Enrique recuerda que el lunes por la mañana se fijó en que la sastrería Lynch estaba abierta, pero ya no por la tarde. La semana anterior había coincidido con su amigo en una fuente de soda de la calle Condell, en el centro. Le pareció nervioso y fue muy reacio a explicar qué le preocupaba. Finalmente, le reveló que alguien había escrito un insulto en la muralla de su casa: «Lynch judío asqueroso».
—¿Qué libro es?— pregunta, curioso.
—Este —señala el librero, después de tomar un libro guardado en una pila con otros encargos.
Enrique lee el título, La otra Venecia, de un autor que apenas conoce, Predag Matjejevic. Se ofrece a dárselo a su amigo. Al librero le parece bien. Sale entonces de la librería. Son casi las once, tiene hambre. Aunque no sea la hora de almuerzo, decide que comerá parte de lo que lleva en la fiambrera en el jardín del edificio. Al librero no le va a importar. Mientras tanto, hojea el libro. Parece lleno de detalles, ilustrado con grabados y planos antiguos, estructurado en capítulos cortos y escrito en un lenguaje claro. No es un relato de viajes sino una especie de descripción evocadora.
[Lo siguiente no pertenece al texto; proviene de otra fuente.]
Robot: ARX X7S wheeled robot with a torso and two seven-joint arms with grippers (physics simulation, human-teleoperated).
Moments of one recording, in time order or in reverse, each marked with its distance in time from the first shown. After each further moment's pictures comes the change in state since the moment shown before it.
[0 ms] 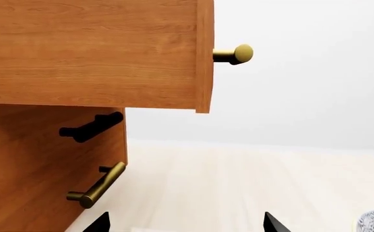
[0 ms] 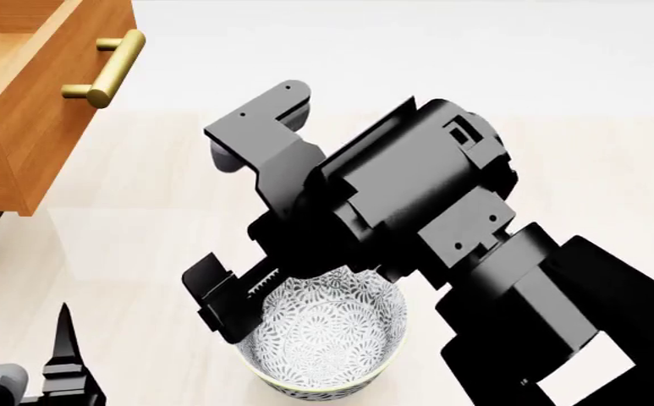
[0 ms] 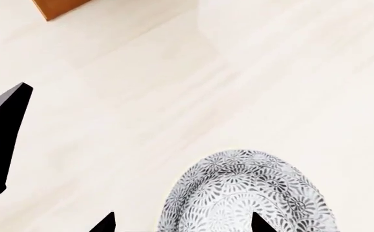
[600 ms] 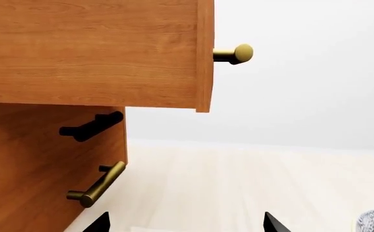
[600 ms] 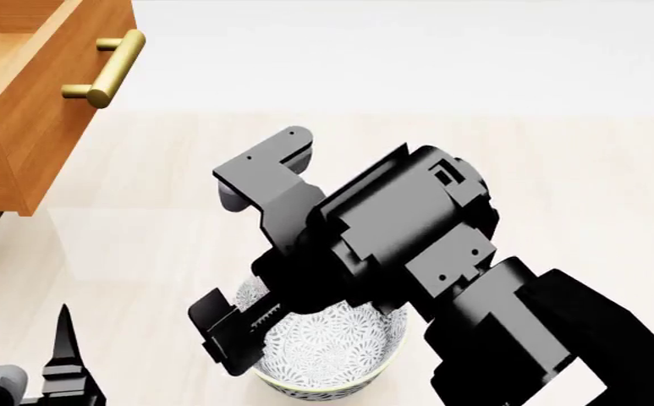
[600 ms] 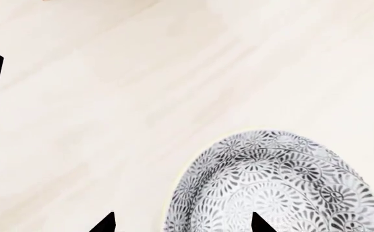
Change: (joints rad) left arm 0.002 -0.007 0.008 -0.001 -0.008 0.006 -0.008; right arm -0.073 -0.019 -0.030 0.061 -0.008 -0.050 -0.021
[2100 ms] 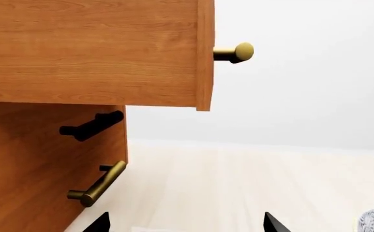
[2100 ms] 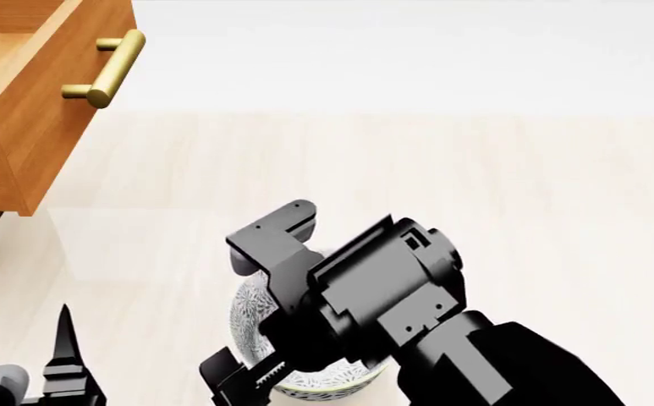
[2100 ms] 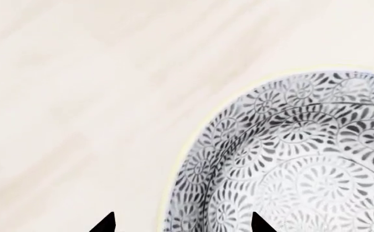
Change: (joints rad) left arm -0.006 -0.016 0.020 -0.009 -0.013 0.009 -0.020; right arm -0.112 -0.068 -0.081 0.190 -0.042 -0.120 -0.083
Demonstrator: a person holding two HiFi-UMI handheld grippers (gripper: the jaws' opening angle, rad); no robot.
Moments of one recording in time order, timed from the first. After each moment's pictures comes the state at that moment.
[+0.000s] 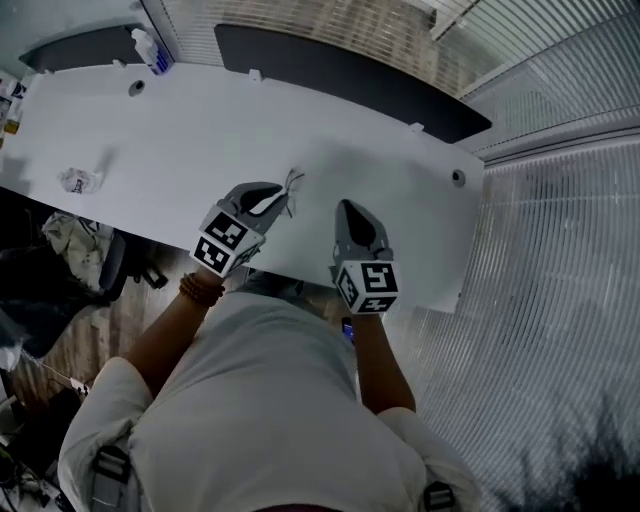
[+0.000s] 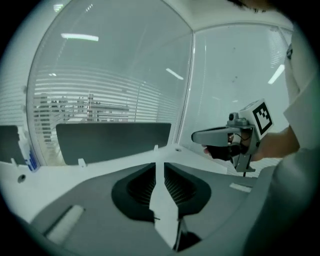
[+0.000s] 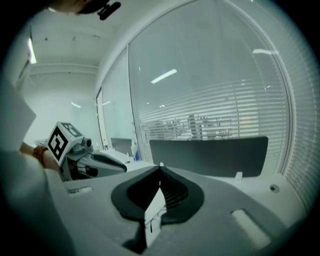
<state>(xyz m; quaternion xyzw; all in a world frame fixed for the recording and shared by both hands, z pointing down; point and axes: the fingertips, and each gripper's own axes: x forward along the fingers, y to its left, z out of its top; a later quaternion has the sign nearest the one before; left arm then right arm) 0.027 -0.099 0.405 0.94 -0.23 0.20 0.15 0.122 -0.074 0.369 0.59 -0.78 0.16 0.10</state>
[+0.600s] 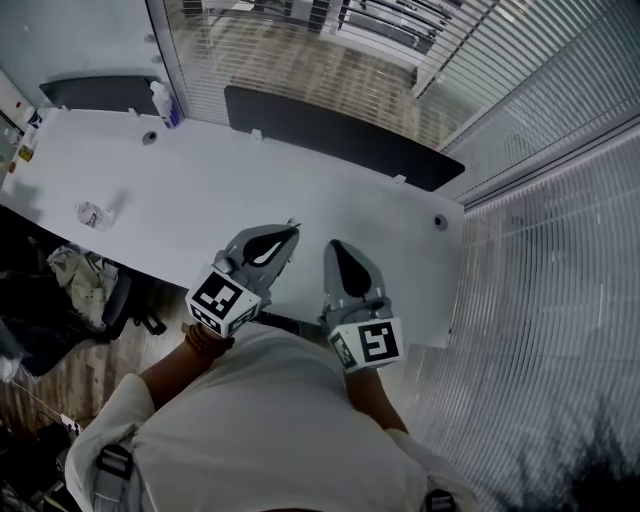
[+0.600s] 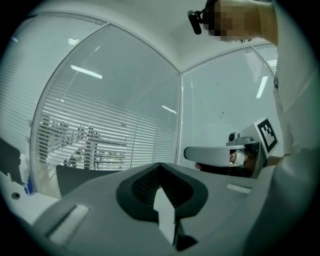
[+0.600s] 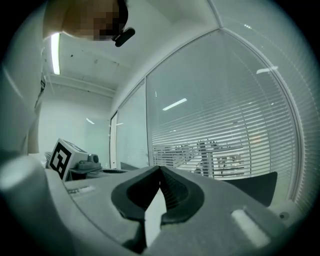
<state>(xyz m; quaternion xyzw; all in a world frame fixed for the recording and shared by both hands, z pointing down) 0.033 -0.066 0.239 0.96 -0.25 -0.01 0.07 0.078 -0.041 0.212 0.57 -0.82 0.03 -0.01</state>
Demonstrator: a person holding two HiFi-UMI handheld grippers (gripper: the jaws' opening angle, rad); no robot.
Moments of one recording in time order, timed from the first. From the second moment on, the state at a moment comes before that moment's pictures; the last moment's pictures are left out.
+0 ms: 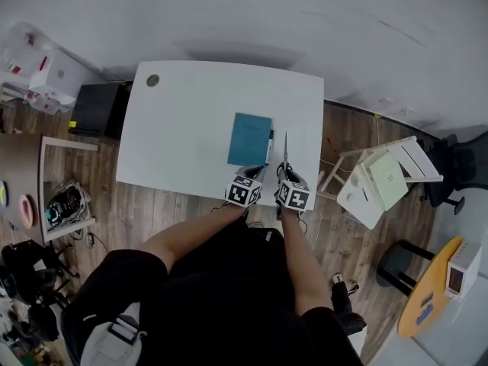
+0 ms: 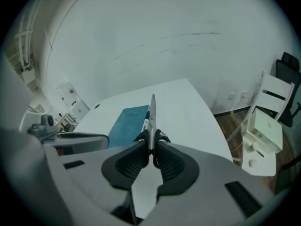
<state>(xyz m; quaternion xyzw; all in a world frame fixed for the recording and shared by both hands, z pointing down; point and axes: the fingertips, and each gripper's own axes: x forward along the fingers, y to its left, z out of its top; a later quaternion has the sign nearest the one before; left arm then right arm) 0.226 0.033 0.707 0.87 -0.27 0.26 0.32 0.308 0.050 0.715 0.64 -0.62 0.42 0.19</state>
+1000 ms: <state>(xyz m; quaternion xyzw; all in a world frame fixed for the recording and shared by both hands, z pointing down) 0.218 -0.006 0.734 0.85 -0.25 0.27 0.37 0.301 0.010 0.786 0.66 -0.55 0.46 0.23</state>
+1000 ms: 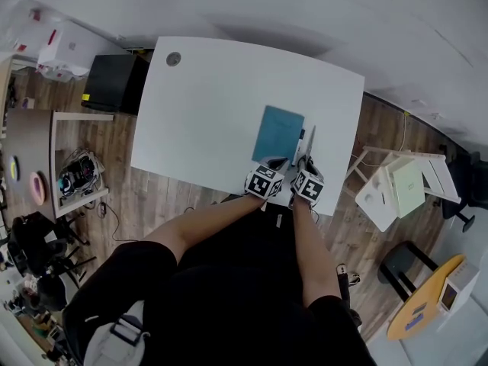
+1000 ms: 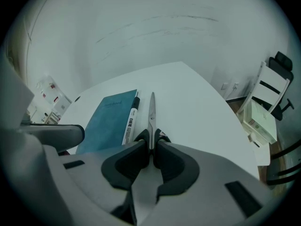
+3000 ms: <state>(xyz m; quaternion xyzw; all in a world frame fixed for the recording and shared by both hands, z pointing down) 0.125 0.208 0.530 0.89 -0.33 0.05 0.31 0.192 0.241 0.535 0.62 -0.73 0.30 0.01</state>
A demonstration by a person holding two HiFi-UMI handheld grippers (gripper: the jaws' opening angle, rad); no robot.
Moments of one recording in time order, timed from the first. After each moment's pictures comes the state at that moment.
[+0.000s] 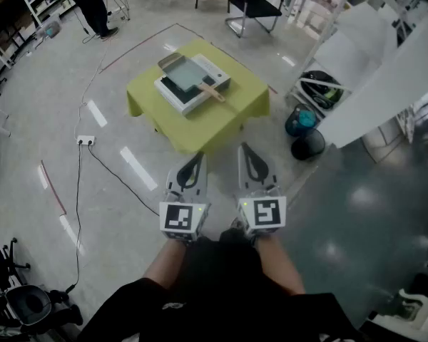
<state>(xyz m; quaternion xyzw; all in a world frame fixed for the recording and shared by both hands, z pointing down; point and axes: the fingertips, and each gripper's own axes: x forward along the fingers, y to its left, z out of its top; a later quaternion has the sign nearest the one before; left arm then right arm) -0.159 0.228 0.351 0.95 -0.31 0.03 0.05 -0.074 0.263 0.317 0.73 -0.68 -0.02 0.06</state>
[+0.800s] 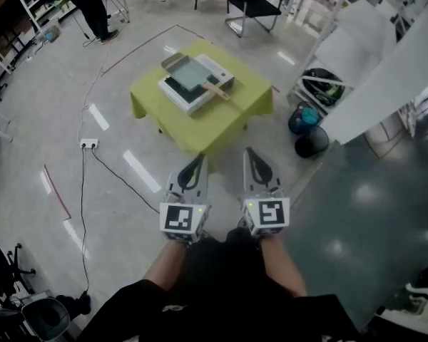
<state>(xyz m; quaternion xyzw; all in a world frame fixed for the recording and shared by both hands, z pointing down) -0.184 0.224 0.355 0.95 -0.30 0.03 0.05 -0.087 0.270 0.345 0.74 -0.67 0.01 0.06</state>
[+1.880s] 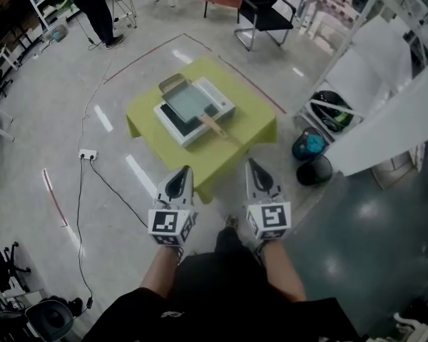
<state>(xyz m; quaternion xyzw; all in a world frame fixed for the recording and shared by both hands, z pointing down) -0.116 0.090 0.397 0.93 -0.36 0.06 0.10 0.032 0.149 0.375 0.71 -0.70 0.03 0.08</state>
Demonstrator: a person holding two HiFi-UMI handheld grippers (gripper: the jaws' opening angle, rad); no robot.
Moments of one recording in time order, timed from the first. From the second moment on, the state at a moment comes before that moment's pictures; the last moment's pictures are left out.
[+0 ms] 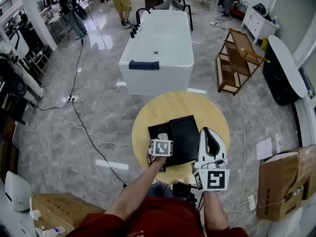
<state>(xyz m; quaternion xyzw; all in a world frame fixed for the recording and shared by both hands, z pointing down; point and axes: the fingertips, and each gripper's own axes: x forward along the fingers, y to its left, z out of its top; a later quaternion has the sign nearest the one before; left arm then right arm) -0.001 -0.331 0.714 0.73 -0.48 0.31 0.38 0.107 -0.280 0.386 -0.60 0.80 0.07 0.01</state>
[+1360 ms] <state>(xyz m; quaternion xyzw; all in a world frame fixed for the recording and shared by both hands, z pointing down) -0.031 -0.315 0.468 0.86 -0.49 0.05 0.13 0.101 -0.284 0.380 -0.59 0.80 0.07 0.01</state>
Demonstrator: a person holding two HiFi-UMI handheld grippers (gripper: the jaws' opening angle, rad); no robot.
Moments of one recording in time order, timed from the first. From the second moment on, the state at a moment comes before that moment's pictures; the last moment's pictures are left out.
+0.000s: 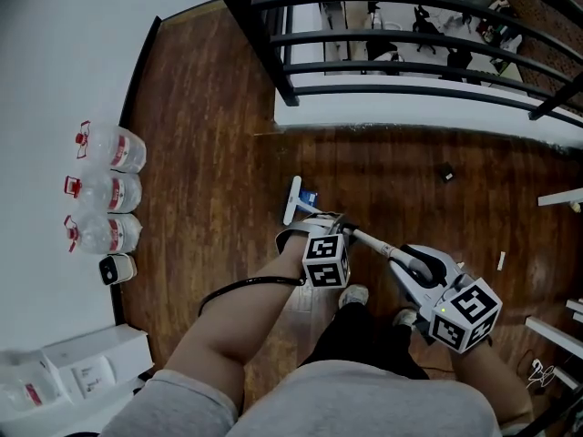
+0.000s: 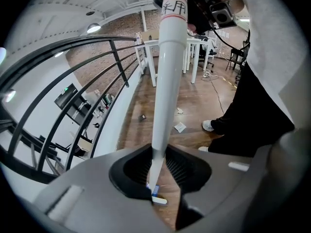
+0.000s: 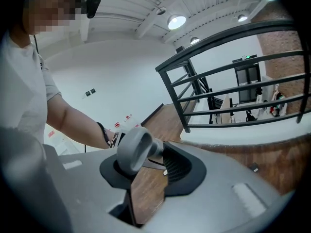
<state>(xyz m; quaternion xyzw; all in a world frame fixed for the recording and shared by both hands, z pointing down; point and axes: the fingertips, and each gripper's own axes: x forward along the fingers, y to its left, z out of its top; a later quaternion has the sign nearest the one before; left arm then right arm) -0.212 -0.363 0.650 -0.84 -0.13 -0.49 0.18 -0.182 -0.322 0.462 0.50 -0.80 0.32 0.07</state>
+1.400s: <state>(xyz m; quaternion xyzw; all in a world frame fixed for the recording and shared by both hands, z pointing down) 0.079 -0.006 0.583 -0.87 -0.29 -0.35 0.17 0.089 0.002 0.381 0.69 -0.64 0.34 0.02</state>
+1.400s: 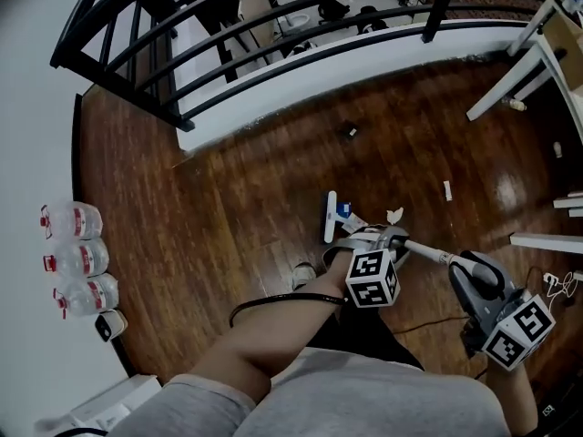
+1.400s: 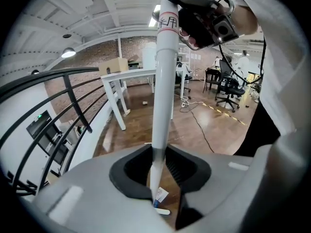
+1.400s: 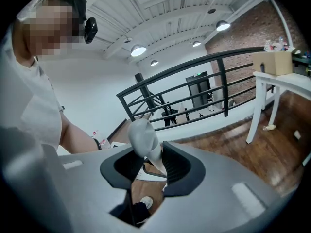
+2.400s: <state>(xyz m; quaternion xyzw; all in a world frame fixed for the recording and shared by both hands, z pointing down) 0.189 0.165 0.557 -0.84 -0.39 -0.31 0.21 0.196 0.166 0.353 0.77 -0.56 0.31 -0.03</state>
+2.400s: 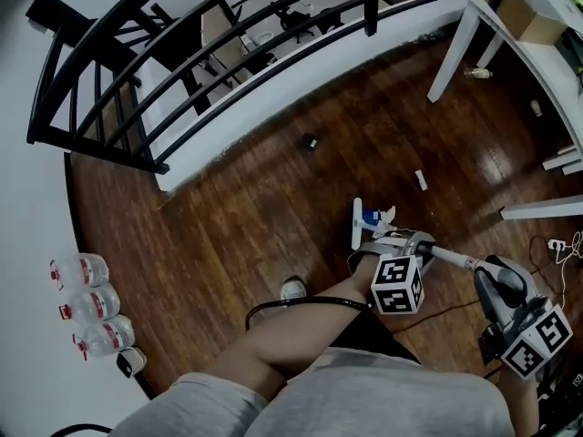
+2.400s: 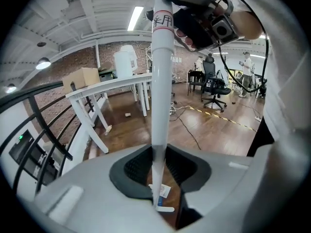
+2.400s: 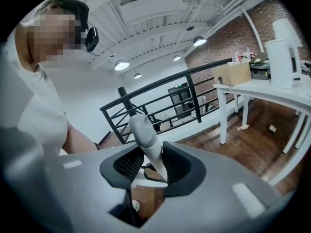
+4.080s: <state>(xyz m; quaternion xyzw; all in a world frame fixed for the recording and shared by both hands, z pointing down) 0.287 -0.157 0.610 -0.76 -0.43 -0.36 0.33 0.279 -0.124 0.412 0.78 -0.53 0.30 -0.10</state>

En la solapa del libro pone que el autor se fija en lo que los demás han descartado, los hierbajos que crecen entre las piedras de las fachadas, los postes donde se amarran las embarcaciones, los pozos de las plazuelas, los planos reales o imaginarios de la ciudad, los canales más secundarios, los anocheceres, la pátina de óxido. Las lecturas de mi amigo son bien curiosas, piensa mientras cierra el libro y enciende un cigarrillo, el primero del día. Le llevará el libro a casa y así sabrá por qué no abre la sastrería desde el lunes ni tampoco responde al teléfono.